Burle Marx abordó el paisaje como una obra de arte abstracto viva. Sus composiciones, pensadas a menudo para ser apreciadas desde el aire, son auténticos cuadros bidimensionales. Para lograr las masas de color vibrante que requería su propuesta estética, sustituyó las tradicionales flores europeas por flora nativa tropical que él mismo descubría y catalogaba, introduciendo grandes masas texturales de filodendros (Philodendron bipinnatifidum) y bromelias (Aechmea fasciata). La ecología local se convirtió, por primera vez, en la protagonista absoluta del diseño monumental.
El contexto español: la custodia de la identidad
Para salvaguardar el patrimonio frente al abandono y la especulación de principios del siglo XX, surge en España una figura tutelar clave. Javier de Winthuysen, pintor y diseñador, reivindicó el valor histórico de los jardines de los Reales Sitios y de enclaves andalusíes como la Alhambra.

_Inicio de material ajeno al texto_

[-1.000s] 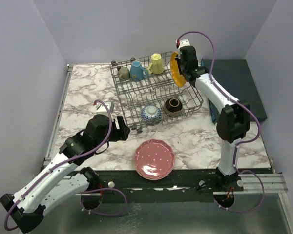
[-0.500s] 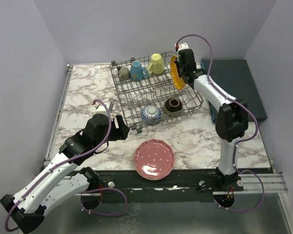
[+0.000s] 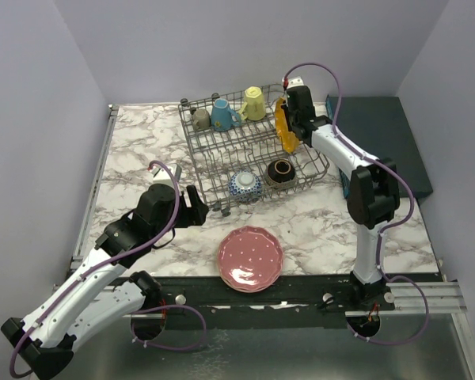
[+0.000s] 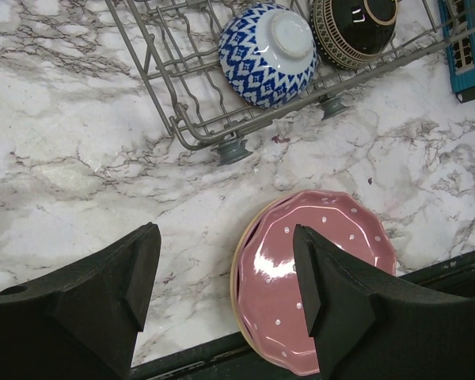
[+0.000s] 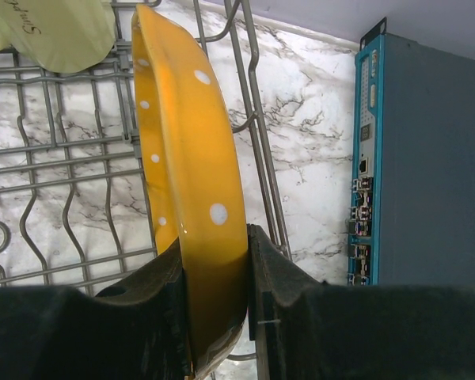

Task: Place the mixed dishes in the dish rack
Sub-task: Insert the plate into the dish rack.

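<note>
The grey wire dish rack (image 3: pixel 222 150) stands at the back of the table. In it are a grey-olive mug (image 3: pixel 201 119), a blue mug (image 3: pixel 222 115), a yellow mug (image 3: pixel 253 104), a blue-white bowl (image 3: pixel 245 185) and a dark brown bowl (image 3: pixel 281 172). My right gripper (image 3: pixel 294 127) is shut on the orange dotted plate (image 5: pixel 191 174), held on edge over the rack's right end. The pink dotted plate (image 3: pixel 250 258) lies flat near the front edge. My left gripper (image 4: pixel 226 277) hangs open above the marble just left of the pink plate (image 4: pixel 324 285), holding nothing.
A flat dark teal box (image 3: pixel 380 138) lies right of the rack, close to the right arm. The rack's front feet (image 4: pixel 231 150) rest on the marble between the left gripper and the bowls. The table's front edge (image 3: pixel 301 281) runs just below the pink plate.
My right gripper has carried the orange plate a little to the left and back, over the rack's right end. The left arm has barely moved.
</note>
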`<state>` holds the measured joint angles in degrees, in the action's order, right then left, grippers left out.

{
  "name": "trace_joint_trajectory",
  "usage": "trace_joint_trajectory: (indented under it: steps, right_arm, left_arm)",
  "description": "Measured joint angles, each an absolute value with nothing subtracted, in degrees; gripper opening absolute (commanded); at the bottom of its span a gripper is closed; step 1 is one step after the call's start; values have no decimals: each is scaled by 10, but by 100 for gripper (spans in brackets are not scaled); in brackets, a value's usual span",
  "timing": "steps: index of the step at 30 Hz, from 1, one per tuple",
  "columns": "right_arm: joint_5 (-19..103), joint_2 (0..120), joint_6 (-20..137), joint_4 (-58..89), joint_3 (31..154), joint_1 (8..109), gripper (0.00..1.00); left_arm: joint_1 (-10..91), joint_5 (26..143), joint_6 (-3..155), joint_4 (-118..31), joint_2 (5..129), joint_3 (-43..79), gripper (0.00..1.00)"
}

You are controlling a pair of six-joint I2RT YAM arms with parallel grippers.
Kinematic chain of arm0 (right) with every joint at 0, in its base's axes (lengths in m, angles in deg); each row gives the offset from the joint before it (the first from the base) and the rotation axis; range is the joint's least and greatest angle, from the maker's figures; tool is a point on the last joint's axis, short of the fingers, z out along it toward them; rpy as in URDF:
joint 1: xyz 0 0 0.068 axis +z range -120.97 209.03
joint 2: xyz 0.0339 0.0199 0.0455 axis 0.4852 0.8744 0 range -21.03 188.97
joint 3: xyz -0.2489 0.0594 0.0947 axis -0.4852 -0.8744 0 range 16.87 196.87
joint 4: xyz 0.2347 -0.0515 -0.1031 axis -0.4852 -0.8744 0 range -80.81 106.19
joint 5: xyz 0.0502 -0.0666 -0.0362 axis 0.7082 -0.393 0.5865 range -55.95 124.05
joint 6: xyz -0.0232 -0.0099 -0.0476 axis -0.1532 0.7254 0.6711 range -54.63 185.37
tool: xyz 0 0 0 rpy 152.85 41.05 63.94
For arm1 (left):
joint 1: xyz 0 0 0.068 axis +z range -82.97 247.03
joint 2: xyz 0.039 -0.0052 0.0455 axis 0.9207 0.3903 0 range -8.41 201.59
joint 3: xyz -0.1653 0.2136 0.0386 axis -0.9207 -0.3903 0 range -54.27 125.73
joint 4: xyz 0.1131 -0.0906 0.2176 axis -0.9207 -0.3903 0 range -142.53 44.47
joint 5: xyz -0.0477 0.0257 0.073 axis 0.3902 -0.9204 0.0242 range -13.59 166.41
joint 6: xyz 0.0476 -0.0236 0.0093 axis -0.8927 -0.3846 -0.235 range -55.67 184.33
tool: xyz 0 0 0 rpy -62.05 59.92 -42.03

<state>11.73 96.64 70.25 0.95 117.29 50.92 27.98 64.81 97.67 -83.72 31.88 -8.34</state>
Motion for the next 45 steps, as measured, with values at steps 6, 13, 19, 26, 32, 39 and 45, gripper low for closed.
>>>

Su labor documental permitió proteger la identidad del paisaje español, garantizando que la delicada arquitectura del agua y el uso histórico del mirto (Myrtus communis) y el ciprés fueran reconocidos legalmente como monumentos artísticos, sentando las bases de la restauración paisajística moderna en el país.

De la estética a la supervivencia
El análisis de esta evolución histórica evidencia un cambio de paradigma definitivo. El paisajista contemporáneo ha dejado atrás el rol de jardinero real o de creador de retiros bucólicos. Hoy en día, su función es la de un estratega climático indispensable. Ante la necesidad de mitigar las islas de calor urbano, gestionar las escorrentías pluviales y frenar la pérdida de biodiversidad, el diseño de exteriores recurre a soluciones basadas en la naturaleza. El desafío actual ya no consiste en dominar el entorno mediante la geometría, sino en garantizar la habitabilidad de las ciudades devolviéndole a la tierra el espacio que la arquitectura de asfalto le arrebató.